▶ Problem details:
The lines below, all of them, should be returned exactly as they appear.

▶ Source material:
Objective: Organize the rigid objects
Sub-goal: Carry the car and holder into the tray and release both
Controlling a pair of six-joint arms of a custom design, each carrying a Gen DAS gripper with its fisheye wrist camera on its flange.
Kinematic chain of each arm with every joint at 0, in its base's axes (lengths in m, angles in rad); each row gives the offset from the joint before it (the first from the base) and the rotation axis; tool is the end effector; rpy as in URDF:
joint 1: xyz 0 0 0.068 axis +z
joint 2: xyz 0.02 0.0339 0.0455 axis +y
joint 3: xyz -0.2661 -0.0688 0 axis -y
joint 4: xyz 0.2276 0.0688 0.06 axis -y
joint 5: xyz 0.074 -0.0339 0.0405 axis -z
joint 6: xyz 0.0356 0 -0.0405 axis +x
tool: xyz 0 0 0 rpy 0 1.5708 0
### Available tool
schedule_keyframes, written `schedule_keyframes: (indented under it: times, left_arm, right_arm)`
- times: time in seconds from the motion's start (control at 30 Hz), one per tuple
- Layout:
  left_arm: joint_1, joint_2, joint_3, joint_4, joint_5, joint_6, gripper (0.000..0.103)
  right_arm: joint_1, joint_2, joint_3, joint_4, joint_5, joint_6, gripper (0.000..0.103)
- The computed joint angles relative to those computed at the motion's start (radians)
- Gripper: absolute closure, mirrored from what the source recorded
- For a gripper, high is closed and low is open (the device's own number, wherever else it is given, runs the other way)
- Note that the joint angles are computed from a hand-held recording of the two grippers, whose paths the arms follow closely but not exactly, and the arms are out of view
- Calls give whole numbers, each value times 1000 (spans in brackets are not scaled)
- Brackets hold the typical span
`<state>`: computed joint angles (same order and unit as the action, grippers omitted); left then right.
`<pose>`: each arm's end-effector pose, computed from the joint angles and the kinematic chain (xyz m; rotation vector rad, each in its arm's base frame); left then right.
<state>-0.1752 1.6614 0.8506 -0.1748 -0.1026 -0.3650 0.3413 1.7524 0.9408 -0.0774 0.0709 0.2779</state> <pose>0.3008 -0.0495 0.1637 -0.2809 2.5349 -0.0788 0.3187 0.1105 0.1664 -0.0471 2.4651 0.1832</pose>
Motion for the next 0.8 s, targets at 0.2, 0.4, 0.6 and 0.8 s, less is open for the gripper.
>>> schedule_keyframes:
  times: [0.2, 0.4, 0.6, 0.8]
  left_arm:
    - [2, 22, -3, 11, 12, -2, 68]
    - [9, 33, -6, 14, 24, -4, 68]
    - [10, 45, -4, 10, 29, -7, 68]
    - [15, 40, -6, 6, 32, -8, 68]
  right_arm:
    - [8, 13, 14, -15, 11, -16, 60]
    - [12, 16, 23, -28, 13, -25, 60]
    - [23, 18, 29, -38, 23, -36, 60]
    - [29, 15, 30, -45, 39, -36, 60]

▶ Solution to this exercise:
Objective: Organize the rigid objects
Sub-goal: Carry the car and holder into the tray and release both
Controlling a pair of six-joint arms of a custom design, each carrying a Gen DAS gripper with its fisheye wrist camera on its flange.
Kinematic chain of each arm with every joint at 0, in its base's axes (lengths in m, angles in rad); each row gives the offset from the joint before it (the first from the base) and the rotation axis; tool is the end effector; rpy as in URDF:
joint 1: xyz 0 0 0.068 axis +z
joint 2: xyz 0.02 0.0339 0.0455 axis +y
joint 3: xyz -0.2661 -0.0688 0 axis -y
joint 4: xyz 0.2276 0.0688 0.06 axis -y
joint 5: xyz 0.074 -0.0339 0.0405 axis -z
joint 6: xyz 0.0356 0 -0.0405 axis +x
tool: xyz 0 0 0 rpy 0 1.5708 0
### Available tool
schedule_keyframes, written `schedule_keyframes: (indented under it: times, left_arm, right_arm)`
- times: time in seconds from the motion's start (control at 30 Hz), one per tuple
- Layout:
  left_arm: joint_1, joint_2, joint_3, joint_4, joint_5, joint_6, gripper (0.000..0.103)
  right_arm: joint_1, joint_2, joint_3, joint_4, joint_5, joint_6, gripper (0.000..0.103)
- The computed joint angles relative to those computed at the motion's start (radians)
- Gripper: absolute closure, mirrored from what the source recorded
- For a gripper, high is closed and low is open (the device's own number, wherever else it is given, runs the other way)
- Note that the joint angles are computed from a hand-held recording of the two grippers, whose paths the arms follow closely but not exactly, and the arms are out of view
- Calls give whole numbers, each value times 1000 (spans in brackets are not scaled)
- Brackets hold the typical span
`<state>`: computed joint angles (same order and unit as the action, grippers omitted); left then right.
`<pose>`: each arm's end-effector pose, computed from the joint angles and the kinematic chain (xyz m; rotation vector rad, each in its arm's base frame); left then right.
<state>-0.1752 1.6614 0.8506 -0.1748 -0.1026 -0.3650 0.3413 1.7524 0.9408 -0.0774 0.0709 0.2779</state> <pose>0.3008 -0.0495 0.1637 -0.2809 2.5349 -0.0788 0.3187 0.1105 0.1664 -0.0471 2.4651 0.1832</pose>
Motion for the next 0.8 s, targets at 0.2, 0.4, 0.6 and 0.8 s, less is open for the gripper.
>>> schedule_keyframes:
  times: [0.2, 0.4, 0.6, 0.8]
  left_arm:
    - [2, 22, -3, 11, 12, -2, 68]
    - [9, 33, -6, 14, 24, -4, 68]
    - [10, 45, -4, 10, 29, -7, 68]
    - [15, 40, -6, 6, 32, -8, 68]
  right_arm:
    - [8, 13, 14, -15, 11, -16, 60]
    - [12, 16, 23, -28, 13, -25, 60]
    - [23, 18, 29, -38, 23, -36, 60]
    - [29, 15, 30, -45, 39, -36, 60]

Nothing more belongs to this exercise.